Liver metastasis is a common occurrence during the course of gastrointestinal disease. It has been found in 30-70% of patients who are dying of various malignancies including colorectal, breast, lung, and pancreas cancer. Surgery is a common therapy for liver metastasis; however, 5-year survival rates range from 25-40%, indicating the need to develop novel therapies. A part of developing novel therapies is the necessity to understand the development of liver metastasis. Kupffer cells (KC), the phagocytic cells of the liver, comprise approximately 10% of all hepatic cells. The role of KC in liver metastasis is not clearly understood; more specifically, it is not understood whether KC plays a defensive role against liver metastasis or enhances its angiogenesis. A better understanding of liver metastasis development and the role of KC is necessary to develop novel treatments for liver metastases. Another challenge in the treatment of cancers, including liver metastases, is the distribution of imaging and therapeutic agents to intended targets. Systemically administered drug molecules or contrast agents only reach their desired targets one part per 10,000-100,000. The overall goal of this project is to develop a broader understanding of physical barriers and biological factors involved in the progression of liver metastasis in orthotopic models of colorectal cancer and to design novel biocompatible delivery carriers able to overcome or take an advantage of these barriers with favorable pharmacokinetics and tissue distribution for highly efficient delivery of novel therapeutic agents and imaging agents. This project aims to image liver metastasis development and localization of KC in order to design an in silico model for administration of therapies and use a physical modeling process to optimize the properties of nanocarriers. Additionally, this project aims to refine, design, and evaluate biocompatibility of nanovectors for delivery of therapeutic and contrast agents for treatment of liver metastases, and to determine therapeutic and imaging efficacy of co-delivery of gold nanoparticles and cytotoxic agents from rationally designed targeted multi-stage nanovectors in in-vivo models of liver metastases.
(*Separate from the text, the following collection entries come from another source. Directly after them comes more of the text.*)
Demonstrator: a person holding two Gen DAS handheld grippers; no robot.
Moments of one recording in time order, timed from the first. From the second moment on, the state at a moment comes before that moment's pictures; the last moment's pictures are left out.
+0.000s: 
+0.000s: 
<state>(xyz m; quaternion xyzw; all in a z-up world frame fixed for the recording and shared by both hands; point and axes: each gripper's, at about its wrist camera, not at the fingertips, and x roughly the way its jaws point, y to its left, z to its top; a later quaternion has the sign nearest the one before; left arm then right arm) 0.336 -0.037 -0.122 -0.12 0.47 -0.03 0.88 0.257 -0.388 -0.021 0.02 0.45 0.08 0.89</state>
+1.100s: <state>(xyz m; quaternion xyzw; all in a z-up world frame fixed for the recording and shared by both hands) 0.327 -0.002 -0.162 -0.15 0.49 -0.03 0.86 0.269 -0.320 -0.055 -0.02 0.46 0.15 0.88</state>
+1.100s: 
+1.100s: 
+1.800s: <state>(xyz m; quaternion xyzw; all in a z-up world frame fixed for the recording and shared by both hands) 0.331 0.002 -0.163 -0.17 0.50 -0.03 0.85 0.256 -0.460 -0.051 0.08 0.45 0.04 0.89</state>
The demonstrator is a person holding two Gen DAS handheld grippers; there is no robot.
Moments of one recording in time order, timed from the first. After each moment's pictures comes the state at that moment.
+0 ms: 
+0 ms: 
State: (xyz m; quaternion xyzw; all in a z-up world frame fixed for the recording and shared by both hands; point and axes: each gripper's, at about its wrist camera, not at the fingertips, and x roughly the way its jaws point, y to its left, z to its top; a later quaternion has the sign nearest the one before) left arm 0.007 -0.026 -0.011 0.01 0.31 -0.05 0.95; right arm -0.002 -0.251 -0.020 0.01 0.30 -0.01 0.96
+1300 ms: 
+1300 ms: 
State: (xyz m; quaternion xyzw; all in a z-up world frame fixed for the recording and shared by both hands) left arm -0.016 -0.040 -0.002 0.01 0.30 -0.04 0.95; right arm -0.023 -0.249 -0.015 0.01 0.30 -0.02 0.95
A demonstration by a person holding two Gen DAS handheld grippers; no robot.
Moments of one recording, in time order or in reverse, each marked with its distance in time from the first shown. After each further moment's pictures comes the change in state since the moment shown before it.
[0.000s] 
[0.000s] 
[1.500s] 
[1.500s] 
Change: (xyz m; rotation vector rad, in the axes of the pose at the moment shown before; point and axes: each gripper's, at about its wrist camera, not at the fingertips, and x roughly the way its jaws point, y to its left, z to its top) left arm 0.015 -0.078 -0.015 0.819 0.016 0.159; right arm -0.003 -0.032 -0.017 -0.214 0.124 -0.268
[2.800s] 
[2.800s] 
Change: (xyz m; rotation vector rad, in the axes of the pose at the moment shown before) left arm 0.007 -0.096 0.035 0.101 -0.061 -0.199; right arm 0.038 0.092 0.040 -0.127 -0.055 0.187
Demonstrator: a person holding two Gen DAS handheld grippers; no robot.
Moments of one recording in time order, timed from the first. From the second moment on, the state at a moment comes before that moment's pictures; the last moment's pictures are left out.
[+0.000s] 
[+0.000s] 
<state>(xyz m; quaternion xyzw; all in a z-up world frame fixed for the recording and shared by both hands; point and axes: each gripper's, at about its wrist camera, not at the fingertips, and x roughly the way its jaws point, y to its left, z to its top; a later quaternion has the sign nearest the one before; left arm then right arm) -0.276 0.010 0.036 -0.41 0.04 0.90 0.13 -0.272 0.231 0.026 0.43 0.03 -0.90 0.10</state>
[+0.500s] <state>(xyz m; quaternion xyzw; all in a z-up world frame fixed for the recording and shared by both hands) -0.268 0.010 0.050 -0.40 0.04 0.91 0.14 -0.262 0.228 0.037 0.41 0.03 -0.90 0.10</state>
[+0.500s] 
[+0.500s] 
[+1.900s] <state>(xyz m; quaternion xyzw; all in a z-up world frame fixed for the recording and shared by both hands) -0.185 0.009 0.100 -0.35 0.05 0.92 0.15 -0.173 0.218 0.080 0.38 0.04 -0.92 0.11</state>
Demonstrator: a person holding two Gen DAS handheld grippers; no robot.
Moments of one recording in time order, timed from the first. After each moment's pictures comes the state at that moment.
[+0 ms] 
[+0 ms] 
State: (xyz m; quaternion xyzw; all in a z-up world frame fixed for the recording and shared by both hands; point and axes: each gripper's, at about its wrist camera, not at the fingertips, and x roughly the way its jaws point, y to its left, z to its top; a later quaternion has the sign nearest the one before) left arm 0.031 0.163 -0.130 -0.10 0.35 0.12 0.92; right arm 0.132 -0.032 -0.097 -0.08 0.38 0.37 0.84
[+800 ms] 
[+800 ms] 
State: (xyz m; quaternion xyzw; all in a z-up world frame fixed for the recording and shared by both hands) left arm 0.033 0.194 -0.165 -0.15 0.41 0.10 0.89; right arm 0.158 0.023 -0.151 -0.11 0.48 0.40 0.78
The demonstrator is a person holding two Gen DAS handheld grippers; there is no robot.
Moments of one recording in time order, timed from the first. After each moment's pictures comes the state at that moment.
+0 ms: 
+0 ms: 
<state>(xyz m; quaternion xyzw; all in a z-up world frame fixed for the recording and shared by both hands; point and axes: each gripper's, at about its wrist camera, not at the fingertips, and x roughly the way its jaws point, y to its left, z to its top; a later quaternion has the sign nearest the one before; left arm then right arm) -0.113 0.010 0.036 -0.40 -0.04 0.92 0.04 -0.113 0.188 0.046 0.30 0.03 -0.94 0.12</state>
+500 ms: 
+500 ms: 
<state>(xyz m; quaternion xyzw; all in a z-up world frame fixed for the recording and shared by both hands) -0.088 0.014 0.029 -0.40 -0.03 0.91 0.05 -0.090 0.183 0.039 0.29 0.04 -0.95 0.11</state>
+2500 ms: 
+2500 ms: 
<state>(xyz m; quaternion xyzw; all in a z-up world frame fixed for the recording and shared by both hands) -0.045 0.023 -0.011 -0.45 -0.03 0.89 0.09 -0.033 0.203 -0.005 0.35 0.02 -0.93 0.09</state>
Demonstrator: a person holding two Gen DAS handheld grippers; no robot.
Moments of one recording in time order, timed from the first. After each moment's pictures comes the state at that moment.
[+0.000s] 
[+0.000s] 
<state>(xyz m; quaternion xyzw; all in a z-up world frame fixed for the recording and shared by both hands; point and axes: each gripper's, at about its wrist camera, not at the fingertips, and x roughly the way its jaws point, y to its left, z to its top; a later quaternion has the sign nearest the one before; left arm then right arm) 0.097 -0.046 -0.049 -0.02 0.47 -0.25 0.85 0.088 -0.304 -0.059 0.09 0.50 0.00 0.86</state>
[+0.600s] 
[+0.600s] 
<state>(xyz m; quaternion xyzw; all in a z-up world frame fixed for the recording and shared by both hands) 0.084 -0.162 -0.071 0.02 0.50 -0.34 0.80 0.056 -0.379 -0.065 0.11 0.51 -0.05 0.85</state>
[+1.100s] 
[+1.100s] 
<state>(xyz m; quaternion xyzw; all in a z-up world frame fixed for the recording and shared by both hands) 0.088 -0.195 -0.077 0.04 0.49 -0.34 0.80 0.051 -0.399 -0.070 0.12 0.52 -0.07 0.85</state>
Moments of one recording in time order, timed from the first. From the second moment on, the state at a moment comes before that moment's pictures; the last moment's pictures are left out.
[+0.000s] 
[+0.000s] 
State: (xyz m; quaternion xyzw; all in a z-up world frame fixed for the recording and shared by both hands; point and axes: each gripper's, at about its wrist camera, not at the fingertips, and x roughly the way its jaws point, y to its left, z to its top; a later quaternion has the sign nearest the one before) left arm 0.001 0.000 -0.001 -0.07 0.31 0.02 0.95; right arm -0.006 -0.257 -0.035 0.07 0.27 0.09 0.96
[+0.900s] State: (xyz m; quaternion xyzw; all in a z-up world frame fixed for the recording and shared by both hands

肝转移是胃肠道疾病过程中的常见发生。在30-70％的患者中发现了各种恶性肿瘤，包括结直肠癌，乳腺癌，肺和胰腺癌。手术是肝转移的常见疗法。但是，5年的生存率范围为25-40％，表明需要开发新的疗法。开发新疗法的一部分是必须了解肝转移的发展。 Kupffer细胞（KC），肝脏的吞噬细胞，约占所有肝细胞的10％。 KC在肝转移中的作用尚不清楚。更具体地说，尚不理解KC是针对肝转移的防御作用还是增强其血管生成。更好地了解肝转移发展和KC的作用对于开发肝转移的新疗法是必要的。包括肝转移在内的癌症治疗的另一个挑战是成像和治疗剂的分布到预期的靶标。系统施用的药物分子或对比剂仅达到所需的目标，每10,000-100,000个零件。该项目的总体目的是对肝脏转移癌症中肝转移涉及的物理障碍和生物学因素有更广泛的了解药代动力学和组织分布，可高效地递送新的治疗剂和成像剂。该项目旨在对KC的肝转移发展和定位进行图像，以设计用于治疗的硅模型，并使用物理建模过程来优化纳米载体的性质。此外，该项目旨在完善，设计和评估纳米型的生物相容性，用于递送治疗和对比剂以治疗肝转移，并确定金纳米颗粒和细胞毒性剂的治疗和成像功效 - 肝转移体内模型中的阶段纳米分离器。